Monday, January 31, 2011

The Federal Reserve's Failure to Supervise

Sometimes, the way to solve a problem is to question your assumptions. That's a lesson the Federal Reserve should take from the Financial Crisis Inquiry Commission's Final Report. There's an interesting tidbit on p. 54, which quotes a former senior Fed staff member as writing, "Supervisors understood that forceful and proactive supervision, especially early intervention before management weaknesses were reflected in poor financial performance, might be viewed as i) overly-intrusive, burdensome, and heavy-handed, ii) an undesirable constraint on credit availability, or iii) inconsistent with the Fed's public posture." In other words, when a bank was making profits, especially lots of profits, regulatory staff were supposed to hold back.

This is exactly wrong. Undergraduate level economics teaches that any high degree of profitability should be ironed out by competitive forces in the market. Thus, the existence of high profitability may be a sign that something less than entirely desirable may be happening. The bank might be taking a lot of risk (remember that risk comes with reward), such as by underwriting mortgage loans to people whose documented ability to repay is skimpy or nonexistent. Or the bank may be doing something illegal. Fraud, manipulation and other illegal conduct can be immensely profitable. That's why there are so many financial shenanigans. High profitability is a yellow flag, indicating that increased regulatory scrutiny is warranted.

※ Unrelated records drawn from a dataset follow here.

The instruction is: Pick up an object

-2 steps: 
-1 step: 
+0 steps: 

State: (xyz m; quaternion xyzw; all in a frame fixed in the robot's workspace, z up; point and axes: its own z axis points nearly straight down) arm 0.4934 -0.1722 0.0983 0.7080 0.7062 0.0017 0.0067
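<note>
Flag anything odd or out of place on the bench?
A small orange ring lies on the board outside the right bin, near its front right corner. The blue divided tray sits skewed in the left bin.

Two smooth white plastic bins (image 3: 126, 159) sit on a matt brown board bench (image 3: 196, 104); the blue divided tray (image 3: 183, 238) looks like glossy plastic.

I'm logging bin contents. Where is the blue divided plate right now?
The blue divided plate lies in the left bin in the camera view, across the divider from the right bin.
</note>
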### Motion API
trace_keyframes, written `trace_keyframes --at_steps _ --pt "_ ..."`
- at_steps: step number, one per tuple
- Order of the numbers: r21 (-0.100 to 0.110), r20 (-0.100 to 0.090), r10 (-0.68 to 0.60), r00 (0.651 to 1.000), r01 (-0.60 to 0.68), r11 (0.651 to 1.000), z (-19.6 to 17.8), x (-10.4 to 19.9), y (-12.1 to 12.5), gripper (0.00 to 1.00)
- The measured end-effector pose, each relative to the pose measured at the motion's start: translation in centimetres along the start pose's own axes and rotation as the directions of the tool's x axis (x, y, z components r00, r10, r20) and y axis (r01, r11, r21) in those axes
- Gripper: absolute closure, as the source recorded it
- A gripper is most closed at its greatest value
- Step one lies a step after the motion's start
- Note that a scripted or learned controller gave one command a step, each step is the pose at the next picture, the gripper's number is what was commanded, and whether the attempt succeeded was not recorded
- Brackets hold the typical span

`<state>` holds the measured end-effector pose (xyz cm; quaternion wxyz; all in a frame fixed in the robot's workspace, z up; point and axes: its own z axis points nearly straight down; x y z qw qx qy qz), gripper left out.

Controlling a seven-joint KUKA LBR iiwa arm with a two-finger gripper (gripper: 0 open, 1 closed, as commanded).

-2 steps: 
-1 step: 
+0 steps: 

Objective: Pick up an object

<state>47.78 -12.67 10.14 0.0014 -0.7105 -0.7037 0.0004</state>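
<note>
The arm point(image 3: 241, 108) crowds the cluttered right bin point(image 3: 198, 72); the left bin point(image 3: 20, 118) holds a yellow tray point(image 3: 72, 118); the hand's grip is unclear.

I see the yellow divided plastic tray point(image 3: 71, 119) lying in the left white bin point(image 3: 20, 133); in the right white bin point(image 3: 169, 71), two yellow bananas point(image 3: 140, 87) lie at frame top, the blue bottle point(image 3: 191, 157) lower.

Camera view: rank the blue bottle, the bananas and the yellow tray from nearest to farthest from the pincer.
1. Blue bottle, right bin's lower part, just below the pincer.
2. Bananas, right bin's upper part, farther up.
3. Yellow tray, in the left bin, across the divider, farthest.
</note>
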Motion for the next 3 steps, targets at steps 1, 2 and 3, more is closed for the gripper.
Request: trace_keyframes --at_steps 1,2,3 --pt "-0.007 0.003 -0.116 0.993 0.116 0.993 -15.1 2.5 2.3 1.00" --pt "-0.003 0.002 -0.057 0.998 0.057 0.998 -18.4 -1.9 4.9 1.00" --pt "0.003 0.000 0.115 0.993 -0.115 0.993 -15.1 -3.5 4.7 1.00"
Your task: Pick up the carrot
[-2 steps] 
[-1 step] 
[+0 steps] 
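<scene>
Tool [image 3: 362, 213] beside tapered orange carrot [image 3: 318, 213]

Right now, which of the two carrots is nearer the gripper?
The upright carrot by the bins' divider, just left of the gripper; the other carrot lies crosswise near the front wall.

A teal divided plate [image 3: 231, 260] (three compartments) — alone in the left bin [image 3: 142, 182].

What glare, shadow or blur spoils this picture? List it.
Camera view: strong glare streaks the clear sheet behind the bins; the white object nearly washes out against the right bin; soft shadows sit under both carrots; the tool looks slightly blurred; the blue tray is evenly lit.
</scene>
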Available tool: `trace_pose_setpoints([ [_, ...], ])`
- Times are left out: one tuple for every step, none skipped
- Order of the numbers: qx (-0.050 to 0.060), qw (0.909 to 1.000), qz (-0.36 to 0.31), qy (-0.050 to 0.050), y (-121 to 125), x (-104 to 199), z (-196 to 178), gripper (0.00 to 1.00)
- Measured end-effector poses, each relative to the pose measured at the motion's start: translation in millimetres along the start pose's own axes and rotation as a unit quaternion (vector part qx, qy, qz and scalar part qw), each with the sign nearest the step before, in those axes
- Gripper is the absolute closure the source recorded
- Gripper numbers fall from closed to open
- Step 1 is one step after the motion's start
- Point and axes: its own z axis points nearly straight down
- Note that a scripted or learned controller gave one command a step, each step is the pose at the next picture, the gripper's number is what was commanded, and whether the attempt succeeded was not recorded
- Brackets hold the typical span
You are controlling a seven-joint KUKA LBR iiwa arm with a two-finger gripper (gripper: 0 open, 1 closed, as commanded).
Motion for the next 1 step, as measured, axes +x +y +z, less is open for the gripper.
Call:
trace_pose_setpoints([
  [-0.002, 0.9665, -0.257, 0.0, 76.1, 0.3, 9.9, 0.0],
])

Requiring staff members to hold back until a bank's financial performance has nosedived, as the Fed apparently did, is tantamount to fiddling until disasters burst forth and wreak a full measure of havoc and collateral damage. No glory is attained when the cavalry charges over the hill after the wagon train has been massacred.

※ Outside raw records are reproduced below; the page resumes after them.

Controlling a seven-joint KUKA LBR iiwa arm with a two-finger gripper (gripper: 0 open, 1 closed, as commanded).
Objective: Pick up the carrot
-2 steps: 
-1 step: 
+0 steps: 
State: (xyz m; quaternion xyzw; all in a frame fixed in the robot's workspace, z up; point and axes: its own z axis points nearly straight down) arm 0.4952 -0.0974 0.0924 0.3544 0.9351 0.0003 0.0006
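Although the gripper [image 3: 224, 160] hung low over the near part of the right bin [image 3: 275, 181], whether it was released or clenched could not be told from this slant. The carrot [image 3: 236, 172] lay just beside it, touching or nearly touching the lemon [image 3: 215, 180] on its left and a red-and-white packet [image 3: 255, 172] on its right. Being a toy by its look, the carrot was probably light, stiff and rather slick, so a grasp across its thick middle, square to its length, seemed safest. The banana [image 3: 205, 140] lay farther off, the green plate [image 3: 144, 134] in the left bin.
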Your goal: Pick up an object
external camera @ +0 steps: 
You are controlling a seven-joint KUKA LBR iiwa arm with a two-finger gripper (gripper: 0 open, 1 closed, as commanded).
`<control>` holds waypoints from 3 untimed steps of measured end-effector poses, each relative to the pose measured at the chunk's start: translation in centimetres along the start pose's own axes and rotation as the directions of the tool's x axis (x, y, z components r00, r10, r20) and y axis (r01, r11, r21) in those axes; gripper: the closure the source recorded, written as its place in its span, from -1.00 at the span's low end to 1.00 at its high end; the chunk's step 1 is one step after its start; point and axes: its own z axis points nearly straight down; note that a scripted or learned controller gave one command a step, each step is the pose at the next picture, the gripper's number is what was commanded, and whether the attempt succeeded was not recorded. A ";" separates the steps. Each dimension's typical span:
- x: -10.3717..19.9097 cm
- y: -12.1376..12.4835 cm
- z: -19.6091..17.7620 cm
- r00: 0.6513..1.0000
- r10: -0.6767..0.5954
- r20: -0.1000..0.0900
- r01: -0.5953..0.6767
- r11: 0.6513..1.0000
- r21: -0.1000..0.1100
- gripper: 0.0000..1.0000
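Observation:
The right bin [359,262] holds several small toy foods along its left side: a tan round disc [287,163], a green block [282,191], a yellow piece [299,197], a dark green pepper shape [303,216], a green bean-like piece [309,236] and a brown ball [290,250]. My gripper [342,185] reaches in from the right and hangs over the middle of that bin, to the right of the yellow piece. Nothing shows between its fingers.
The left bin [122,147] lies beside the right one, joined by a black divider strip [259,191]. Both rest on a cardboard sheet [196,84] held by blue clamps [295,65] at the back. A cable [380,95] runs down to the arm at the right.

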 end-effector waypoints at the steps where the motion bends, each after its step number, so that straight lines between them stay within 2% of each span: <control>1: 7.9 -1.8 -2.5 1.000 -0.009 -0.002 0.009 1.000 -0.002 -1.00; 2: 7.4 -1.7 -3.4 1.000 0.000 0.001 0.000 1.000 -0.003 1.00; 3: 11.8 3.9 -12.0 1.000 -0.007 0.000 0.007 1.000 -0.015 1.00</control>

The FCIC final report also notes, on p. xvii, that in 1980, the financial sector earned 15% of total corporate profits in America. This figure grew to 27% by 2006. This sustained rise in profitability is another yellow flag. It could indicate a sustained increase in risk levels (uh, duh). Or it could be a sign of illegal behavior. Either way, a sustained rise in profitability should have been seen as a reason for greater regulatory alertness.

Sustained elevated profitability might also indicate cartelization, with large, powerful banks extracting outsized profits by dominating markets. This is also undesirable, as greater oligopoly power would reduce the benefits of competition. Regulators should be vigilant against a shift toward concentration in market power.

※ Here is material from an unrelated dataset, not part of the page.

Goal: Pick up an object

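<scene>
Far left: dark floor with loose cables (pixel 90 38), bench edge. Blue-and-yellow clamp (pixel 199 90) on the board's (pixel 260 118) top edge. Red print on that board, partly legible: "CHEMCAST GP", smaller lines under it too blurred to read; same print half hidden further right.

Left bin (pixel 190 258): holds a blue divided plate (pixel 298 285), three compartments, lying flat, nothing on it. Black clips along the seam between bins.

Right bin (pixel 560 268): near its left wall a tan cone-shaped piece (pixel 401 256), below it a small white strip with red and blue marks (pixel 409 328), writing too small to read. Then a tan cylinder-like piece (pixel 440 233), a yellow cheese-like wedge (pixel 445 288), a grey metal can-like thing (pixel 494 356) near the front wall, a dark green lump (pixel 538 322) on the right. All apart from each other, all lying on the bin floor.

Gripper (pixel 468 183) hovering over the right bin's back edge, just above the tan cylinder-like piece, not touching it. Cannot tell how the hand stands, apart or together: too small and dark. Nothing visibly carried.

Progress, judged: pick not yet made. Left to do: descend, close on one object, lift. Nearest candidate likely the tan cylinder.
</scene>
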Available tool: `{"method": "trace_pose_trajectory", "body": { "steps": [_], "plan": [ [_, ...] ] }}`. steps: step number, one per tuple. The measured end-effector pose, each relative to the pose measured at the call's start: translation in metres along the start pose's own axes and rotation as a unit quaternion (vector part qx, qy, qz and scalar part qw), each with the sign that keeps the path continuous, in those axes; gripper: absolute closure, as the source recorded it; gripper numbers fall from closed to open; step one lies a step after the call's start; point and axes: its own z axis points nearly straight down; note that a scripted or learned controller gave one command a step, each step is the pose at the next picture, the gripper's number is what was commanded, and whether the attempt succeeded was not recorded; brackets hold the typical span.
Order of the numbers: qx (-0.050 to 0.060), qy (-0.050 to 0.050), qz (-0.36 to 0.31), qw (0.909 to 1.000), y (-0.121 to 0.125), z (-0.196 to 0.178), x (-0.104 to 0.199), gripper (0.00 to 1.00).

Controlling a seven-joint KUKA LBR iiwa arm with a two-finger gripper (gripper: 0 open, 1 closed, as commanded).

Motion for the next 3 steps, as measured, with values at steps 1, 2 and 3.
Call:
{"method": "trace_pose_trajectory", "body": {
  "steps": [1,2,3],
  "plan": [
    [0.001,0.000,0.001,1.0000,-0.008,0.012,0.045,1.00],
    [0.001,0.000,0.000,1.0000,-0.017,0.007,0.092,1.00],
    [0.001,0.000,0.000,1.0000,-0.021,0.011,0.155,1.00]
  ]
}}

The Fed appears to have viewed bank profitability as desirable. Better financial performers would presumably be more stable and less likely to collapse, which would reduce the Fed's worries. But we now know that the sustained increase in bank profitability resulted from high risk and sometimes illegal conduct that exacerbated the instability of the financial sector, ultimately leading to the crisis of 2007-08.

It may be counter-intuitive for regulators to scrutinize their regulatees more closely when the latter are reporting rosier financial performance. But greater profitability is a yellow flag, and perhaps a red flag, for serious problems. Regulators are not supposed to be cheerleaders for management, nor are they supposed to relax when the regulated industry is prosperous. They must apply unrelenting skepticism, 24/7. The history of financial crises preceding the creation of the Federal Reserve well-document that markets are not invariably self-correcting or self-regulating. That's why the Fed was created. One of the root causes of financial bubbles is too much credulity. The civil servants charged with preventing these disasters should never add to the credulity.